Giuliano d’Angiolini, who has just turned 60 years old, composes low-energy music using indeterminate processes which he keeps secret. He is a creator for whom composition seems to be an initiatory journey: the four works brought together in this new album bear witness to this.


Except for the first piece, Ad ora incerta, whose title is borrowed from the writer Primo Levi, the titles of the other three works on the CD refer to the voice. D’Angiolini’s music sings, first through the piano, played by the composer himself, in Aria1, whose ‘lost song’ seems to abolish time. A slow immersion in the bass keys proceeds in stages articulated by silences. Each sound is heard in and for itself, the effect of the pedal resonating waves in an aquatic transparency and soft voluptuousness.

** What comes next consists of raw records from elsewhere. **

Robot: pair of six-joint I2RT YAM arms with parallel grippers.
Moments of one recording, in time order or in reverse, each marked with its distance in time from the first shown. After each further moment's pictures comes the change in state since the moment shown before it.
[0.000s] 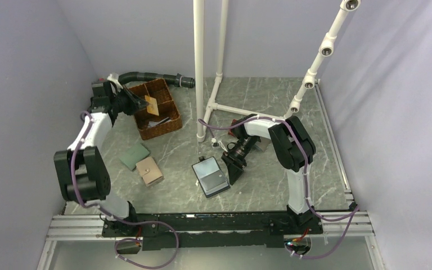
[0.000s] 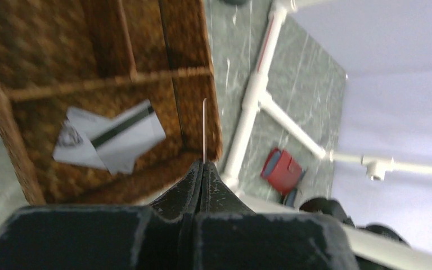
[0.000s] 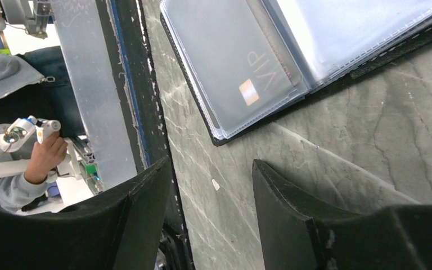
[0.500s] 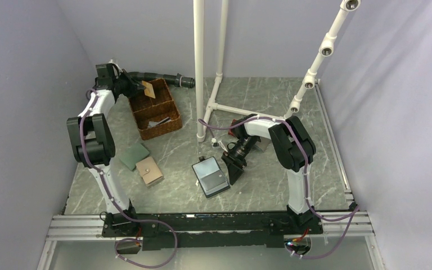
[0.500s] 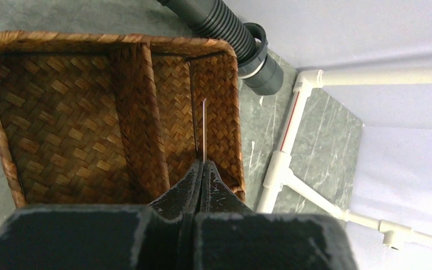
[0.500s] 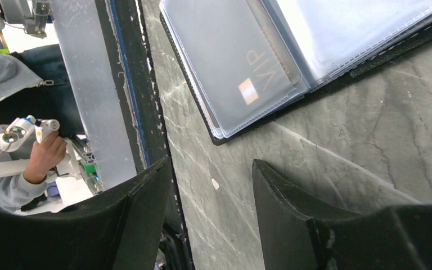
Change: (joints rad) left arm 0.028 0.494 0.510 -0.013 -0.059 -0.007; right arm 0.000 -0.004 -0.002 0.002 0.007 0.000
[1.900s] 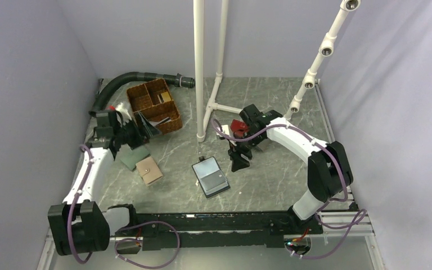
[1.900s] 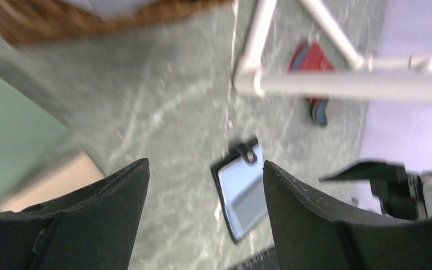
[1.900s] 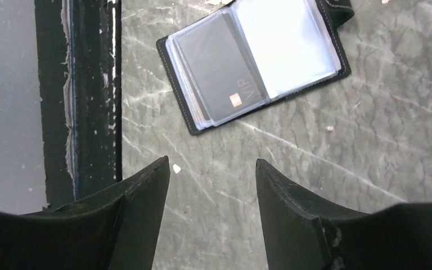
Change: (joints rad) left arm -0.057 -0.879 -0.763 -0.229 0.026 0.154; right arm 0.002 -0.459 -0.098 0.168 0.105 -0.102
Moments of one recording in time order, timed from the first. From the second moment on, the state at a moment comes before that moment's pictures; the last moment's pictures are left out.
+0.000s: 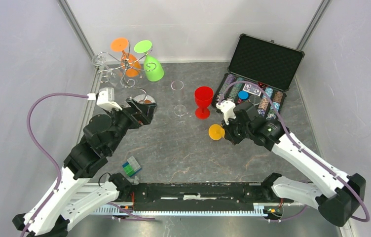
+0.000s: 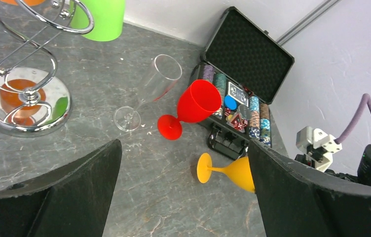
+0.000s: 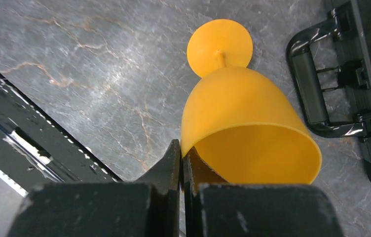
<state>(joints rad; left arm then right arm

In Antifona flute and piano respond to each other according to a principle of alternation, where the interventions of the flute gradually become tighter.  The wind instrument, played by the magnificent Manuel Zurria with a hugely sensual sound, weaves between breathiness and a colouring of sound, while the piano, bathed in resonance, makes one forget hammers striking strings, and generates acoustic illusions with beats and kinetic movement.

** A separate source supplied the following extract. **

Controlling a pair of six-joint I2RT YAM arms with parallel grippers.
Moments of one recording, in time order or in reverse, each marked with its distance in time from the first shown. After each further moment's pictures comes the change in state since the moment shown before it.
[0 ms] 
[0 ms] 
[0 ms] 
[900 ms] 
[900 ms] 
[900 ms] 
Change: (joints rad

In Ad ora incerta space is opened out and temporality floats. d’Angiolini “lets the sounds be what they are”, thanks to the processes of indeterminacy, even if the piano takes a leading role, endowed with an attractive force which draws together this community of tones. The spectral canvas shifts towards the bass in a slow process: an immersive listening experience well conducted by Tonino Battista and the Orchestra del Teatro Comunale di Bologna.

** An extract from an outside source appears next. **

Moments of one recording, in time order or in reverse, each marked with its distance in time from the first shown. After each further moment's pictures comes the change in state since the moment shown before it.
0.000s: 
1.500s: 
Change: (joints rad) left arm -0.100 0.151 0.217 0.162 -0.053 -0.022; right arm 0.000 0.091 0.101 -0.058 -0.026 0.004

In Litania for six instruments (flute, trumpet, violin, cello, piano & marimba), the flagship work of this recording, colours are filtered through breath and muted strings but without becoming confused. Attacks are always individualised and textures developed. By playing with different features of sounds (vibrated, or not), its grain (more or less dark in the strings), and its duration, d’Angiolini creates a surprise (with the superb marimba) and magnifies the differences between sounds. Like Antifona, Litania abolishes time and makes us listen to sound in its d’Angiolinian jubilation.”